What is needed
Set down all of the data exactly as it appears.

--*--

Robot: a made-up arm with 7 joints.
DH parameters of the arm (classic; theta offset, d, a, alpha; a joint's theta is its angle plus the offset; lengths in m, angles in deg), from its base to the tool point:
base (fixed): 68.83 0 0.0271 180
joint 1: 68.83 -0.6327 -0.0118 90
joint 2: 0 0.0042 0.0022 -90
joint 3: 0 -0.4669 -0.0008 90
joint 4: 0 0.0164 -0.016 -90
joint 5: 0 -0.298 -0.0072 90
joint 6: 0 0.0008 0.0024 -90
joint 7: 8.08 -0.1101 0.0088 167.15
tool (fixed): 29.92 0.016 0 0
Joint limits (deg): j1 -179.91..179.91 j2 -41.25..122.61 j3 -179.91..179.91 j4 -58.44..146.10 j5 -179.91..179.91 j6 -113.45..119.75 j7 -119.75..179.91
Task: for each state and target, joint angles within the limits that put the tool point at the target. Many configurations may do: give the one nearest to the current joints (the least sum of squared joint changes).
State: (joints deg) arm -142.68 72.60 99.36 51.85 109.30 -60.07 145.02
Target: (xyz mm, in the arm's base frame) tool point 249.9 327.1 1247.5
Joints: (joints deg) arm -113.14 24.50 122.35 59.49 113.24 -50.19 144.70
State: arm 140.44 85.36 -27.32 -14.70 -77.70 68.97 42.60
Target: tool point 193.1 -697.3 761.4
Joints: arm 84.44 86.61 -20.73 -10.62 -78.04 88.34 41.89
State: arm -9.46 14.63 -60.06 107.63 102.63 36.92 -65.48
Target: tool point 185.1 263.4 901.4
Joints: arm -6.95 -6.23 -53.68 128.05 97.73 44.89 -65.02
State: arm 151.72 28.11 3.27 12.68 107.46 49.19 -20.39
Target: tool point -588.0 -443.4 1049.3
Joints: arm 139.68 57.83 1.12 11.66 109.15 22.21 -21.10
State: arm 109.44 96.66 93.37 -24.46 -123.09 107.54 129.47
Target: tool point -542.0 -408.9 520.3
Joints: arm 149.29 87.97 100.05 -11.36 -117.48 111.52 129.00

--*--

Written response
Robot: a made-up arm with 7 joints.
DH parameters of the arm (classic; theta offset, d, a, alpha; a joint's theta is its angle plus the offset; lengths in m, angles in deg), from its base to the tool point:
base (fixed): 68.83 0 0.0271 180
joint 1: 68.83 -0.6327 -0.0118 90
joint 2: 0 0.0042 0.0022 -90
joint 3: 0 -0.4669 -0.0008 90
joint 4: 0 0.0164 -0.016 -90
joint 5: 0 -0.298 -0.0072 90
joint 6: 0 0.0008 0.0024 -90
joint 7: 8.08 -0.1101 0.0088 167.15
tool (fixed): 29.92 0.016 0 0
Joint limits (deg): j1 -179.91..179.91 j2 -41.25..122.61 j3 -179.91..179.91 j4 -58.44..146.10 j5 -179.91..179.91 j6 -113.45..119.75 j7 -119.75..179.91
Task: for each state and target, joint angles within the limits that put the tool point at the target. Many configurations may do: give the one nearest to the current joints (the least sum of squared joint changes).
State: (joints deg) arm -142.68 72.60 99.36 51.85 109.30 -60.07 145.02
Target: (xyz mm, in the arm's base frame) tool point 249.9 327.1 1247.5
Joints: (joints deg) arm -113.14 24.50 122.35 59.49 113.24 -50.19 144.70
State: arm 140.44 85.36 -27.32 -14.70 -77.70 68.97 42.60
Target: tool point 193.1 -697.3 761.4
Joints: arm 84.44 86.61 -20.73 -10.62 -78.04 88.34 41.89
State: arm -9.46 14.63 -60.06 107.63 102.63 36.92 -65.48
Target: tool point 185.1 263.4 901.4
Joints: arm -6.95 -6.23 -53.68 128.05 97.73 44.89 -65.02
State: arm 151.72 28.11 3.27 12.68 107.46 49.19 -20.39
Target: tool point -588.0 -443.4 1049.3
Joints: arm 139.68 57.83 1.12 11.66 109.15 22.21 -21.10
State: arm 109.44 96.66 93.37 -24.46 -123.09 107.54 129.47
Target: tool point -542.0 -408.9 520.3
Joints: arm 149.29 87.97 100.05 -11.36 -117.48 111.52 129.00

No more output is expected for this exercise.